> **EXERCISE PROMPT**
Copy every record exactly.
--*--
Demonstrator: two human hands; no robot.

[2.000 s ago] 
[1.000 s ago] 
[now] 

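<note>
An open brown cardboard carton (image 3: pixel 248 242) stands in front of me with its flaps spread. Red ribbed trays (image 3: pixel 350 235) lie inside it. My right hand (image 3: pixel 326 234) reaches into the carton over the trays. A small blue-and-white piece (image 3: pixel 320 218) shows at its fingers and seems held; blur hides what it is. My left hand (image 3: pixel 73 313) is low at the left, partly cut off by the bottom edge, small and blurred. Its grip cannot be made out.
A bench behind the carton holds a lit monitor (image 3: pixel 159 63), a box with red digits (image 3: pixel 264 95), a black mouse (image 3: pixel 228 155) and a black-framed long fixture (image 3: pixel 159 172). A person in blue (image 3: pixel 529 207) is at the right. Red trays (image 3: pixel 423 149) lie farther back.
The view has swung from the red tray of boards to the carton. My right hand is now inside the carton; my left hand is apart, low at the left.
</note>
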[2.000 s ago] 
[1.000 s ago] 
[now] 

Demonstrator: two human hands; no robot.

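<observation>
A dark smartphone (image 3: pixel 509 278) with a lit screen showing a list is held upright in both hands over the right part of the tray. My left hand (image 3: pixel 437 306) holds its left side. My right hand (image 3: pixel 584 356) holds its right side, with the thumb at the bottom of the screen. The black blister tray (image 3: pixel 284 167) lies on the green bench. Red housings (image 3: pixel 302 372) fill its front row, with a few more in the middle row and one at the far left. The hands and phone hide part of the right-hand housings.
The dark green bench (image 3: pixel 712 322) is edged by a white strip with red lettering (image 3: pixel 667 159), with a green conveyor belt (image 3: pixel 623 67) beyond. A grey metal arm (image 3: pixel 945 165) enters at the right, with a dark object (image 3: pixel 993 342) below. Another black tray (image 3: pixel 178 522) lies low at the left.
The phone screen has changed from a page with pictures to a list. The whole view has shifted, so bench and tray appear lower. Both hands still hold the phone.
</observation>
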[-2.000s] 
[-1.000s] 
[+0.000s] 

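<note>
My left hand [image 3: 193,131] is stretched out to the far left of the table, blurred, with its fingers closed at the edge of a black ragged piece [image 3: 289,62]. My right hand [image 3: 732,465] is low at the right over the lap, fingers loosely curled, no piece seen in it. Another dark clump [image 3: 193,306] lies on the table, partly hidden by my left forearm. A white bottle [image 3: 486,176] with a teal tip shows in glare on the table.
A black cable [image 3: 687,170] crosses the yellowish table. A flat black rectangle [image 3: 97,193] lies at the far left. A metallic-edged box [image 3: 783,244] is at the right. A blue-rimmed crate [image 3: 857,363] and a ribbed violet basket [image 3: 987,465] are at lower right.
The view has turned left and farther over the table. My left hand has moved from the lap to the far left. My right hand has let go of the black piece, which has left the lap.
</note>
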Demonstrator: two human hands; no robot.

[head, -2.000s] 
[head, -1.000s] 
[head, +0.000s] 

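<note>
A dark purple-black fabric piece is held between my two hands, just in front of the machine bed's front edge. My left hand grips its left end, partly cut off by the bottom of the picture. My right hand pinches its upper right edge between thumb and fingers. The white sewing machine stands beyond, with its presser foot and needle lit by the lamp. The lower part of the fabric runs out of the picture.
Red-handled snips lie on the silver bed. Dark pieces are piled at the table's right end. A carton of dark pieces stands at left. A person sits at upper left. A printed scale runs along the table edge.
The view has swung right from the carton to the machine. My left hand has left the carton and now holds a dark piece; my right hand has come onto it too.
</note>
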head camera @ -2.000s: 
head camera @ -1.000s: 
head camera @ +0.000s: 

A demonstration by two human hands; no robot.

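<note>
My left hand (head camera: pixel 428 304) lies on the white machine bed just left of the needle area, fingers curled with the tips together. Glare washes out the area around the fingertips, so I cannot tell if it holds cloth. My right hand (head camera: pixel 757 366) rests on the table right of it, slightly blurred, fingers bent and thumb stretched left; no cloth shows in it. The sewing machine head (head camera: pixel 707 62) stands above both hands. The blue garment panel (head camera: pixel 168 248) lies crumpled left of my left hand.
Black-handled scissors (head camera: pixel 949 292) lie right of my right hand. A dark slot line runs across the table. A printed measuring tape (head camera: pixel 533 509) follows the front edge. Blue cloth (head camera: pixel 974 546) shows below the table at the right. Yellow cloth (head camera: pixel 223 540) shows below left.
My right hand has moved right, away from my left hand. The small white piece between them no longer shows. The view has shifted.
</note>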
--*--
> **EXERCISE SOLUTION**
Demonstrator: two human hands; no robot.

[2.000 s ago] 
[1.000 s ago] 
[now] 

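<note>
An open brown cardboard carton (image 3: pixel 248 242) stands in front of me with its flaps spread. Red ribbed trays (image 3: pixel 350 235) lie inside it. My right hand (image 3: pixel 326 234) reaches into the carton over the trays. A small blue-and-white piece (image 3: pixel 320 218) shows at its fingers and seems held; blur hides what it is. My left hand (image 3: pixel 73 313) is low at the left, partly cut off by the bottom edge, small and blurred. Its grip cannot be made out.
A bench behind the carton holds a lit monitor (image 3: pixel 159 63), a box with red digits (image 3: pixel 264 95), a black mouse (image 3: pixel 228 155) and a black-framed long fixture (image 3: pixel 159 172). A person in blue (image 3: pixel 529 207) is at the right. Red trays (image 3: pixel 423 149) lie farther back.
The view has swung from the red tray of boards to the carton. My right hand is now inside the carton; my left hand is apart, low at the left.
</note>
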[2.000 s ago] 
[1.000 s ago] 
[now] 

Demonstrator: two human hands; no robot.

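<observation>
A dark smartphone (image 3: pixel 509 278) with a lit screen showing a list is held upright in both hands over the right part of the tray. My left hand (image 3: pixel 437 306) holds its left side. My right hand (image 3: pixel 584 356) holds its right side, with the thumb at the bottom of the screen. The black blister tray (image 3: pixel 284 167) lies on the green bench. Red housings (image 3: pixel 302 372) fill its front row, with a few more in the middle row and one at the far left. The hands and phone hide part of the right-hand housings.
The dark green bench (image 3: pixel 712 322) is edged by a white strip with red lettering (image 3: pixel 667 159), with a green conveyor belt (image 3: pixel 623 67) beyond. A grey metal arm (image 3: pixel 945 165) enters at the right, with a dark object (image 3: pixel 993 342) below. Another black tray (image 3: pixel 178 522) lies low at the left.
The phone screen has changed from a page with pictures to a list. The whole view has shifted, so bench and tray appear lower. Both hands still hold the phone.
</observation>
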[-2.000s] 
[-1.000s] 
[+0.000s] 

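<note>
My left hand [image 3: 193,131] is stretched out to the far left of the table, blurred, with its fingers closed at the edge of a black ragged piece [image 3: 289,62]. My right hand [image 3: 732,465] is low at the right over the lap, fingers loosely curled, no piece seen in it. Another dark clump [image 3: 193,306] lies on the table, partly hidden by my left forearm. A white bottle [image 3: 486,176] with a teal tip shows in glare on the table.
A black cable [image 3: 687,170] crosses the yellowish table. A flat black rectangle [image 3: 97,193] lies at the far left. A metallic-edged box [image 3: 783,244] is at the right. A blue-rimmed crate [image 3: 857,363] and a ribbed violet basket [image 3: 987,465] are at lower right.
The view has turned left and farther over the table. My left hand has moved from the lap to the far left. My right hand has let go of the black piece, which has left the lap.
</note>
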Demonstrator: two human hands; no robot.

[head, -2.000s] 
[head, -1.000s] 
[head, +0.000s] 

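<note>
A dark purple-black fabric piece is held between my two hands, just in front of the machine bed's front edge. My left hand grips its left end, partly cut off by the bottom of the picture. My right hand pinches its upper right edge between thumb and fingers. The white sewing machine stands beyond, with its presser foot and needle lit by the lamp. The lower part of the fabric runs out of the picture.
Red-handled snips lie on the silver bed. Dark pieces are piled at the table's right end. A carton of dark pieces stands at left. A person sits at upper left. A printed scale runs along the table edge.
The view has swung right from the carton to the machine. My left hand has left the carton and now holds a dark piece; my right hand has come onto it too.
</note>
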head camera @ -2.000s: 
head camera @ -1.000s: 
head camera @ +0.000s: 

A demonstration by two human hands; no robot.

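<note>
My left hand (head camera: pixel 428 304) lies on the white machine bed just left of the needle area, fingers curled with the tips together. Glare washes out the area around the fingertips, so I cannot tell if it holds cloth. My right hand (head camera: pixel 757 366) rests on the table right of it, slightly blurred, fingers bent and thumb stretched left; no cloth shows in it. The sewing machine head (head camera: pixel 707 62) stands above both hands. The blue garment panel (head camera: pixel 168 248) lies crumpled left of my left hand.
Black-handled scissors (head camera: pixel 949 292) lie right of my right hand. A dark slot line runs across the table. A printed measuring tape (head camera: pixel 533 509) follows the front edge. Blue cloth (head camera: pixel 974 546) shows below the table at the right. Yellow cloth (head camera: pixel 223 540) shows below left.
My right hand has moved right, away from my left hand. The small white piece between them no longer shows. The view has shifted.
</note>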

This output has come to an end.